| Literature DB >> 27066181 |
Martin Schobben1, Alan Stebbins2, Abbas Ghaderi3, Harald Strauss4, Dieter Korn1, Christoph Korte5.
Abstract
In post-Cambrian time, life on Earth experienced 5 major extinction events, likely instigated by adverse environmental conditions. Biodiversity loss among marine taxa, for at least 3 of these mass extinction events (Late Devonian, end-Permian and end-Triassic), has been connected with widespread oxygen-depleted and sulfide-bearing marine water. Furthermore, geochemical and sedimentary evidence suggest that these events correlate with rather abrupt climate warming and possibly increased terrestrial weathering. This suggests that biodiversity loss may be triggered by mechanisms intrinsic to the Earth system, notably, the biogeochemical sulfur and carbon cycle.
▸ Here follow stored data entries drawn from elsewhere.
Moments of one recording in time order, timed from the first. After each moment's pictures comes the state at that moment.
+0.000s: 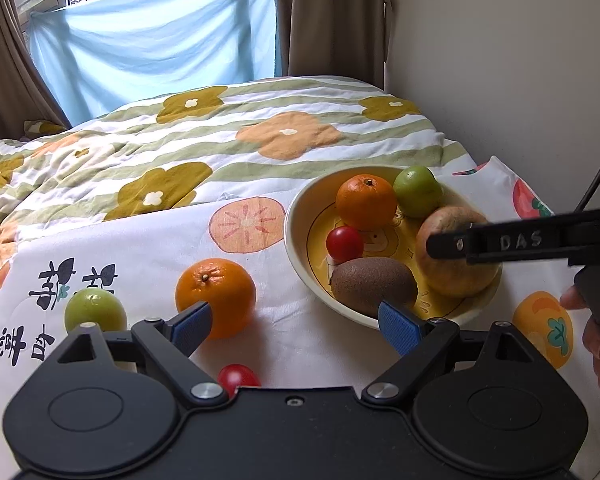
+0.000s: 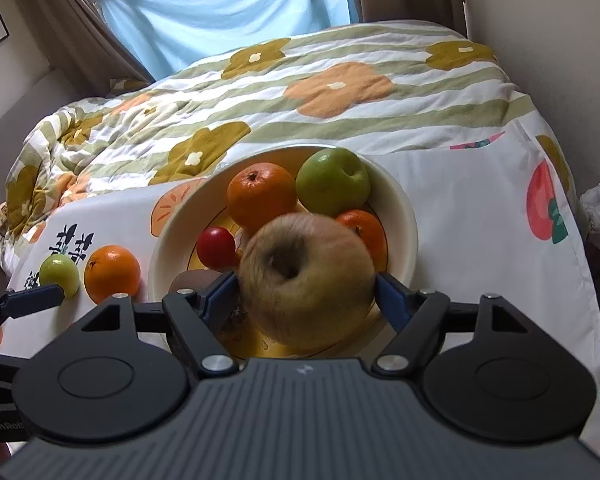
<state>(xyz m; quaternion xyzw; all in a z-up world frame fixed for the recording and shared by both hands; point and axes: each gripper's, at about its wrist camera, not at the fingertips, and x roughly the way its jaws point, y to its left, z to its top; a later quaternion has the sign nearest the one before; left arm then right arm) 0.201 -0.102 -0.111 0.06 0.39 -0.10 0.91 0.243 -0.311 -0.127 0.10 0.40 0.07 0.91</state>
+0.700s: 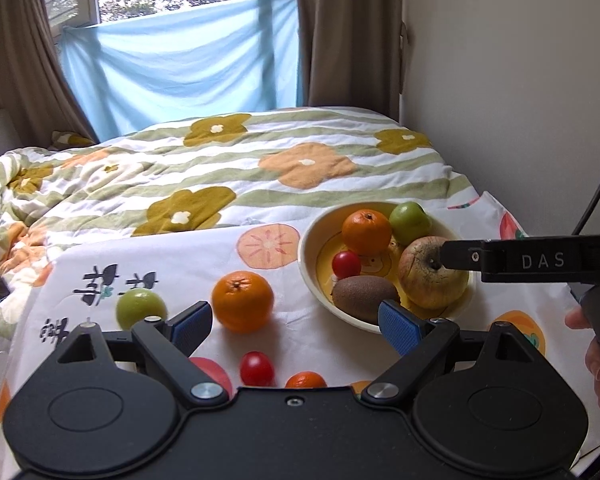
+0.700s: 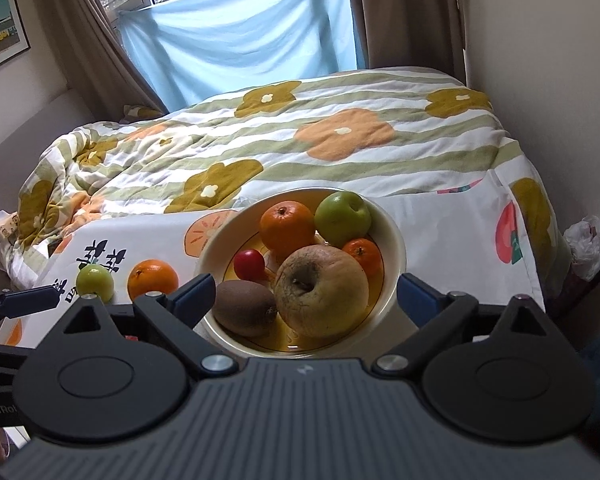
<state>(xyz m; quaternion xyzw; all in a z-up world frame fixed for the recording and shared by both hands) 0.147 -0.092 -0.061 0.04 0.35 -0.06 0.93 0.191 -0.304 -0.076 0.08 0.36 0.09 0.93</state>
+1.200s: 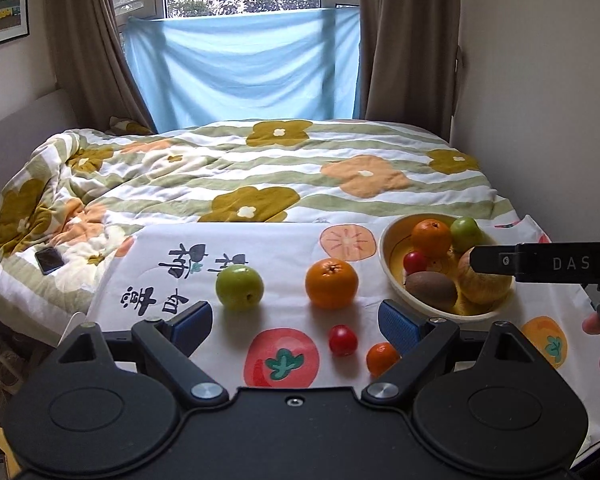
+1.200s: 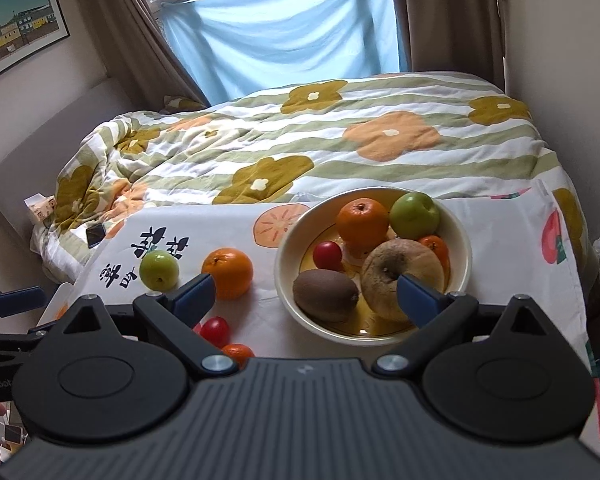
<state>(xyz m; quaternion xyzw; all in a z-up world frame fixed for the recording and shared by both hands) 0.103 -0.025 -0.038 0.02 0.34 0.01 0.94 0.170 -0.250 -0.054 0.08 0.35 0.14 0.92</state>
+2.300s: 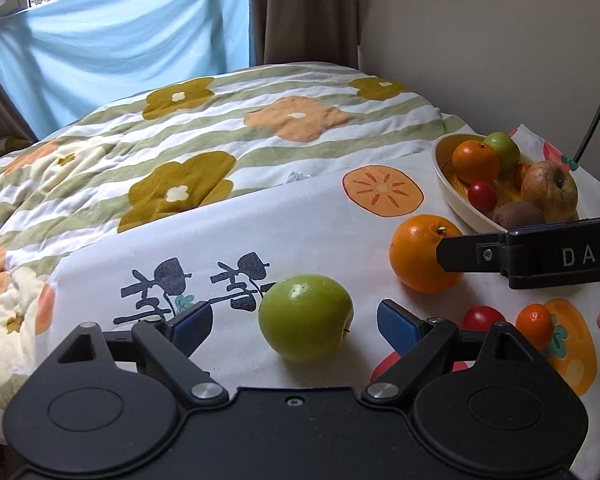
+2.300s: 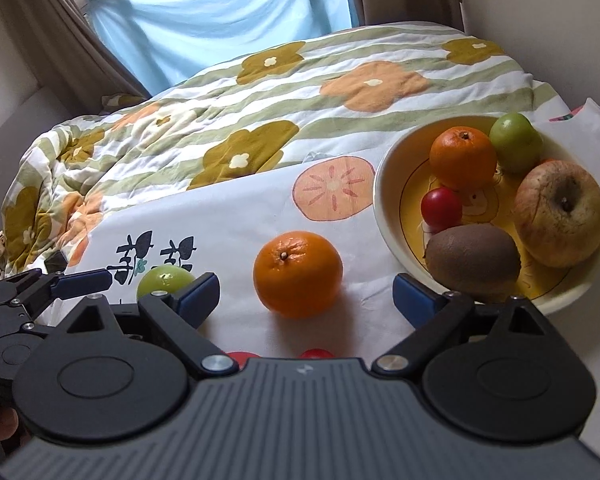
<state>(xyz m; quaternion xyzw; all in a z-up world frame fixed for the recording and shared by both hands) 0.252 0.078 -0.133 0.10 0.39 -0.20 0.89 0.237 -0.117 -0.130 0.14 0.40 0.02 0.90</state>
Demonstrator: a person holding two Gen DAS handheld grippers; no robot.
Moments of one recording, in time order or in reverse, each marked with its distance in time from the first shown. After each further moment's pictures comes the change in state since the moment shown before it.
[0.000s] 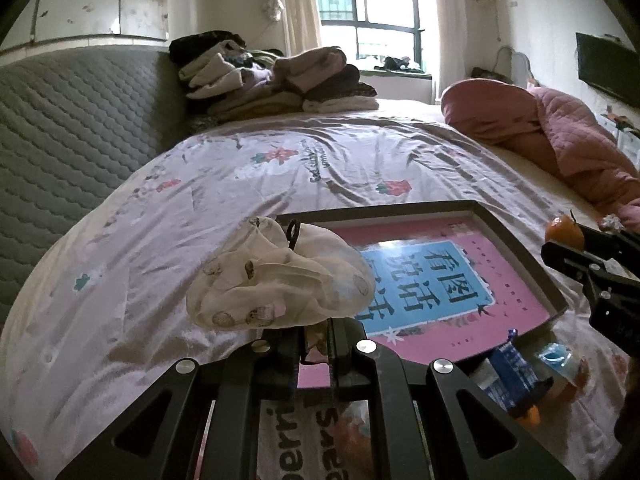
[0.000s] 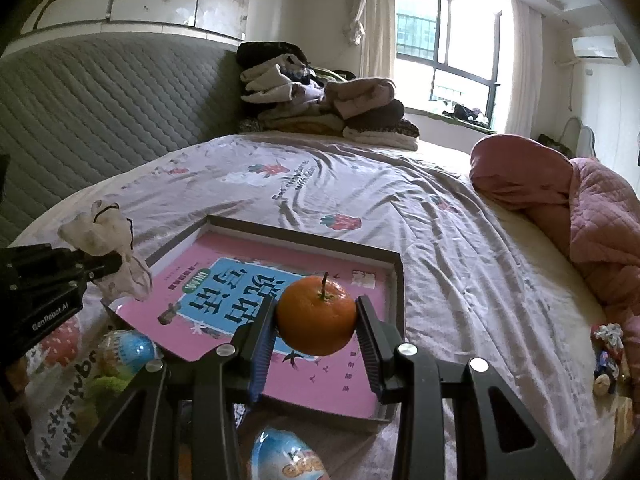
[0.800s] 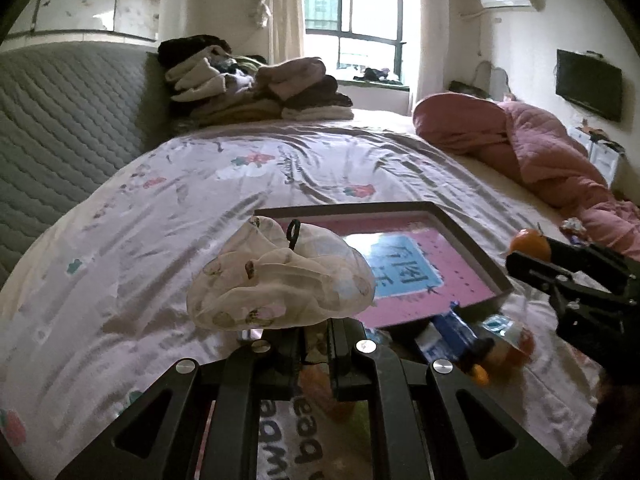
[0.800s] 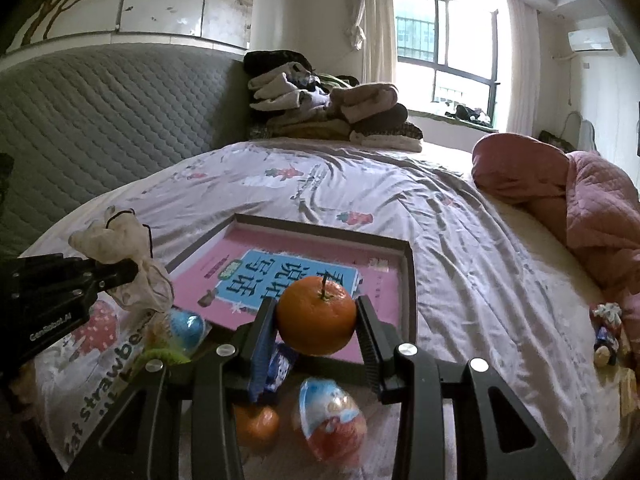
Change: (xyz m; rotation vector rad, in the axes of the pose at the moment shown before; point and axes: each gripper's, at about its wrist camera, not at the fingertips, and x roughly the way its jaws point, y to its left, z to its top) left arm -0.052 0.003 -0.021 -0.025 -0.028 -0.111; right arm -0.045 0.019 -0.017 0.028 -0.025 0.027
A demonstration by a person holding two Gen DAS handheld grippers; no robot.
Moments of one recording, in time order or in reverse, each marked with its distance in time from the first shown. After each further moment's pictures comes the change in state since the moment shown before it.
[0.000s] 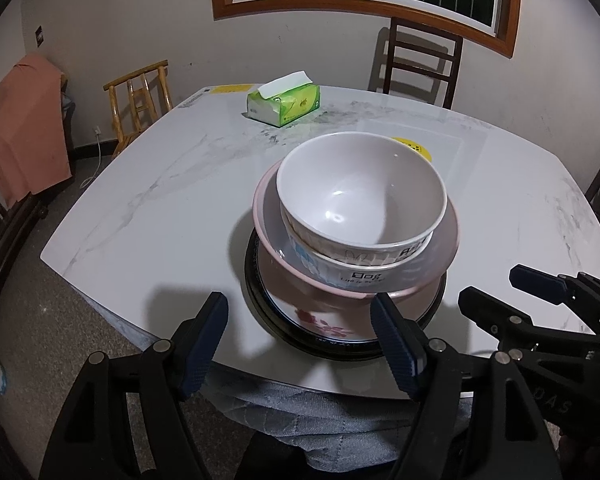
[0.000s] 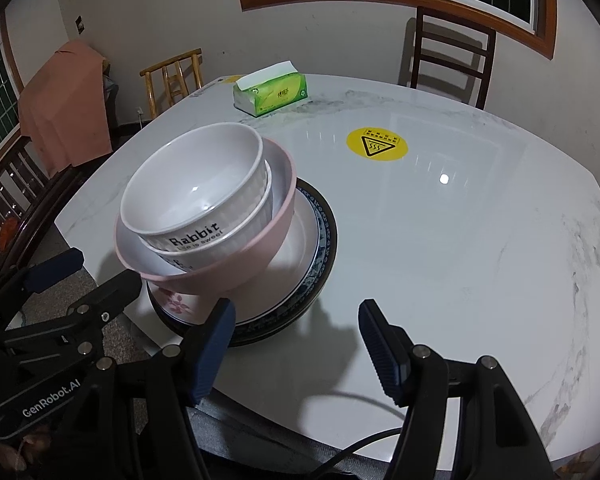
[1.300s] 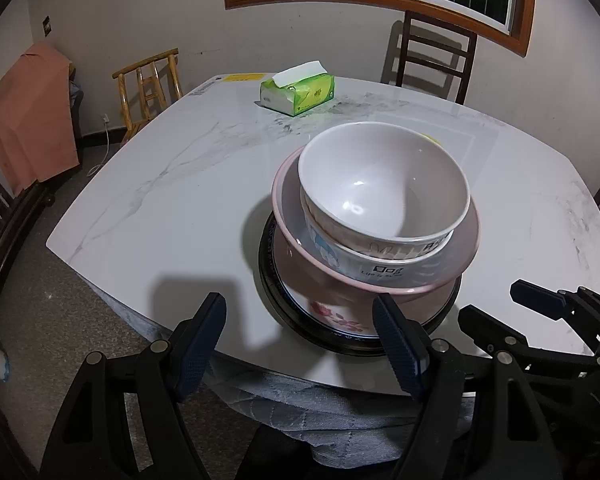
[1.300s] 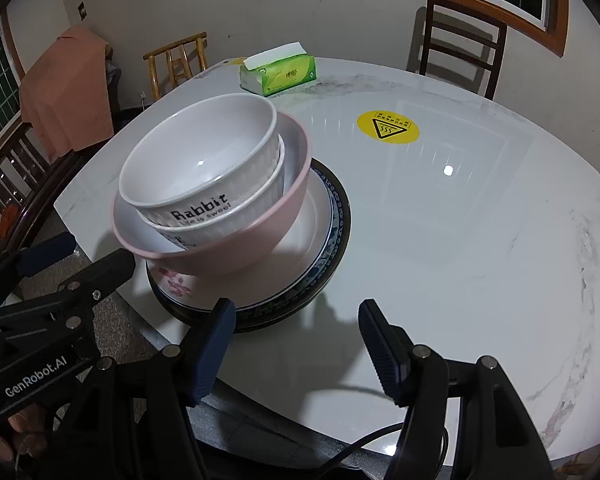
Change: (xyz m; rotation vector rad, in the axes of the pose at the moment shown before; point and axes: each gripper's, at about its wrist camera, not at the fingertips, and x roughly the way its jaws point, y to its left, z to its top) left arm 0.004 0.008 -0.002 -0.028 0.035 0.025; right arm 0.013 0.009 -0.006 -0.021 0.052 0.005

This climate warming feedback produces large-scale eutrophication on the continental shelf, which, in turn, expands oxygen minimum zones by increased respiration, which can turn to a sulfidic state by increased microbial-sulfate reduction due to increased availability of organic matter. A plankton community turnover from a high-diversity eukaryote to high-biomass bacterial dominated food web is the catalyst proposed in this anoxia-extinction scenario and stands in stark contrast to the postulated productivity collapse suggested for the end-Cretaceous mass extinction. This cascade of events is relevant for the future ocean under predicted greenhouse driven climate change. The exacerbation of anoxic "dead" zones is already progressing in modern oceanic environments, and this is likely to increase due to climate induced continental weathering and resulting eutrophication of the oceans.Entities:
Keywords: climate change; climate feedbacks; marine anoxia and euxinia; mass extinctions; microbial-sulfate reduction
Year: 2015 PMID: 27066181 PMCID: PMC4802792 DOI: 10.1080/19420889.2015.1115162
Source DB: PubMed Journal: Commun Integr Biol ISSN: 1942-0889
Figure 1.A conceptual model for the productivity feedback as envisioned for the latest Permian. In the sketched scenario CO2-outgassing associated with emplacement of the Siberian Trap basalt is held responsible for climate warming and consequential increased continental weathering by an amplified hydrological cycle but also massive destruction of vegetation. Increased river discharge (here depicted as a braided river system) supplies the ocean with excess nutrients. Eutrophication of the ocean starts a vigorous carbon loop driven by microbial respiration within the water column where, among other metabolic pathways, microbial-sulfate reduction plays a pivotal role. Artwork by Mark Schobben.